Privacy Preserving Analytics on Distributed Medical Data

Marina Blanton,Ah Reum Kang,Subhadeep Karan,Jaroslaw Zola
DOI: https://doi.org/10.48550/arXiv.1806.06477
2018-06-18
Abstract:Objective: To enable privacy-preserving learning of high quality generative and discriminative machine learning models from distributed electronic health records. Methods and Results: We describe general and scalable strategy to build machine learning models in a provably privacy-preserving way. Compared to the standard approaches using, e.g., differential privacy, our method does not require alteration of the input biomedical data, works with completely or partially distributed datasets, and is resilient as long as the majority of the sites participating in data processing are trusted to not collude. We show how the proposed strategy can be applied on distributed medical records to solve the variables assignment problem, the key task in exact feature selection and Bayesian networks learning. Conclusions: Our proposed architecture can be used by health care organizations, spanning providers, insurers, researchers and computational service providers, to build robust and high quality predictive models in cases where distributed data has to be combined without being disclosed, altered or otherwise compromised.
Cryptography and Security
What problem does this paper attempt to address?

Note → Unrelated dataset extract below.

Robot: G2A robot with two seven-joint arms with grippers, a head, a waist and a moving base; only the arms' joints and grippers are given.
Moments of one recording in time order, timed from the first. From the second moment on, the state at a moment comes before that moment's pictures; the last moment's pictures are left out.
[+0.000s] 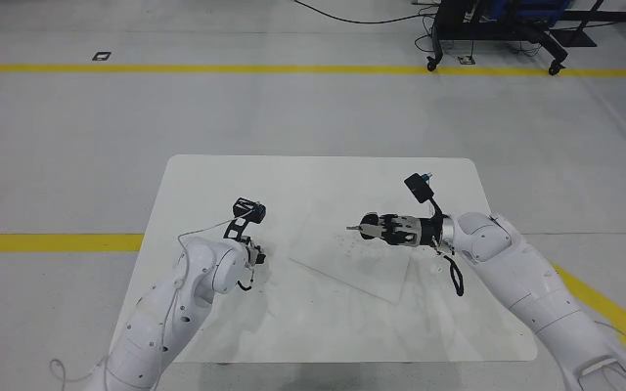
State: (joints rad) left arm 1.16 -1.11 -1.01 -1.75 1.10 0.20 -1.23; right arm -0.99 -0.92 0.90 -1.25 0.20 -1.01 0.79
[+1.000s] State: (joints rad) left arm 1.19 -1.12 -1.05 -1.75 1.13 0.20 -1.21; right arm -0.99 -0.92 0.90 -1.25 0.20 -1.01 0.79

This paper aims to solve the problem of privacy - protected analysis on distributed medical data. Specifically, the goal of the paper is to construct high - quality generative and discriminative machine - learning models from distributed electronic health records without disclosing or modifying the original data. This involves developing a general and scalable method to build machine - learning models in a provably privacy - protected manner. Compared with traditional privacy - protection methods (such as differential privacy), the proposed method does not require any modification of the input biomedical data, can handle fully or partially distributed data sets, and can ensure data privacy as long as most of the sites involved in data processing are trusted not to collude. In addition, the paper shows how to apply the proposed strategy to distributed medical records to solve the variable - assignment problem, which is a key task in accurate feature selection and Bayesian - network learning. In this way, the paper provides a mechanism that enables medical institutions, insurance companies, researchers, and computing - service providers to combine distributed data to build robust and high - quality prediction models without disclosing, modifying, or otherwise compromising the data.